Reading and understanding.

i am absolutely exhausted. but i just feel like typing. i just need to. i can not hide this anymore. i hate this heavy feeling that i have been carrying around lately. it does not make me feel good. it’s not healthy. i really need to let it go.

I, AM PARANOID. yes, i am paranoid when people tend to judge me by the first impression. well, people always judge people by the first impression. and let me tell you this, my first impression sucks. yes. heard that?

i hate hate hate and i said i hate it when people think i am totally arrogant/stuck up. because, I. AM. NOT. i used to think that that is ok for people to think that way towards me. i mean, i really get that a lot. like everywhere, all the time. and i couldn’t be bother about what they gonna think. but now i think it’s too much already. i feel like it’s a hatred.

urgh. i do not know how to explain this.

i know, and well it’s clearly, that i have a mo’fuckin stuck up face. no one can ever deny that. not even myself. not even you. yes you, reading this. and i just do not know how to show that i am not stuck up.

i mean it sucks to be someone shy and not that friendly who is stuck with a stuck up face for her whole life. yeah. i am not friendly. i do not talk that much. ok, maybe sometimes. but at other times, i prefer to stay silent and think. i think too much, and i day dream too much. i don’t smile to stranger that much either. only certain. i am just, shy. that is me. you see.

well it will be impossible for me to tell everyone that passes by me, the real person i am, yes? it’s tiring, and i can never please anyone enough. that is for sure.

and i do not like the fact that some people think that i am an angry person - judged by the face (what else), after which make that person feel afraid to tell me things that he/she might think that can make me flame up.
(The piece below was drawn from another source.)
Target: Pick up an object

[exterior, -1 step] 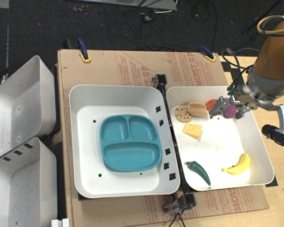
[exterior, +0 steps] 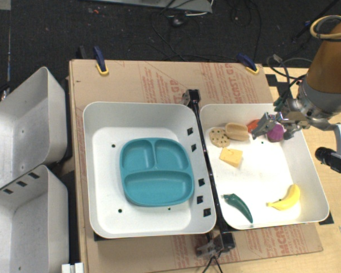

i am certainly not an angry person. i mean, yes, i am short tempered. but i cool down easily and i do not hold grudges. even, lately, i’ve been reminding myself to stay calm, as much as i can. life is too short to be frustrating. i’m learning to enjoy every minute while i can.

so please, you do not have to hide anything from me. i am someone reflective. well i think that’s about it. i feel so much better now. thank you so much for reading.